The provinces affected are Guayas, Manabí, Santa Elena, Los Ríos, El Oro, Pichincha, Santo Domingo de los Tsáchilas, Esmeraldas, and Sucumbíos. Four additional cantons — La Maná in Cotopaxi, Las Naves and Echeandía in Bolívar, and La Troncal in Cañar — are also covered.

What the Ecuador Curfew Restricts

Decree 370 suspends three rights during the affected hours: free movement, the inviolability of the home, and the inviolability of correspondence. The home-search suspension allows police and military forces to conduct immediate raids without standard warrants.

Ecuador Activates Night Curfew in Nine Provinces Through May 18. (Photo Internet reproduction)

Only health-system personnel and uniformed security or emergency-response staff may move during curfew hours. The decree specifies that controls will be applied “rationally and proportionally,” with discretion for residents in genuine emergencies.

The Homicide Numbers Behind the Ecuador Curfew

Government data cited in Decree 370 record 2,509 homicides nationwide in the first four months of 2026. Guayas province alone accounts for 1,098 of those — 43.8 percent of the national total — earning it the government’s “epicenter of lethal violence” label.

Quito’s inclusion this time reflects a Government decree characterising the capital as a “critical scenario” where Los Lobos, Los Choneros, and Tiguerones organisations are fighting for trafficking corridors. The decree also extends the state of exception that has been in place across these jurisdictions since early April.

Ecuador Curfew and the Business Sector

The Guayas Chamber of Commerce reported that 73 percent of businesses with nighttime activity registered a 40 percent reduction in sales during the previous March curfew. Pure-night operations such as restaurants and entertainment venues recorded losses of 70 to 80 percent.

The Education Ministry adjusted nighttime school schedules in affected provinces on May 2, while universities and tertiary institutions retain autonomy. Public transit, particularly Guayaquil’s Metrovía and bus terminals, will close at 21:00 nightly throughout the period.

What the Ecuador Curfew Means for Latin America

The Noboa government has used nine separate curfews during its 27-month tenure, including responses to the September 2024 power crisis and the post-diesel-subsidy strike. The current Ecuador-Colombia tariff war — which raised security taxes on Colombian imports to 100 percent on May 1 — adds an economic stress layer to the security crackdown.

For regional trade flows, the combination of internal violence and external trade friction underlines Ecuador’s tightening risk profile.
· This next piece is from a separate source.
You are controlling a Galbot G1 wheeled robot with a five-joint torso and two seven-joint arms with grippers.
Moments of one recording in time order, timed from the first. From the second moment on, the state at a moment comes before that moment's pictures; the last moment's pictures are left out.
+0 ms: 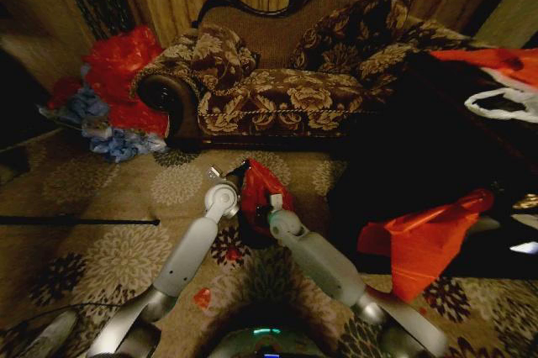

The country’s homicide rate has risen from 5 per 100,000 in 2017 to roughly 50 per 100,000 in 2025 despite escalating military deployments.

Whether the May 3-18 curfew dents that trajectory is the question Quito and Guayaquil residents are now living through. The decree’s effects will be measured against the national homicide series and the operations data that the Comando Conjunto reports each week.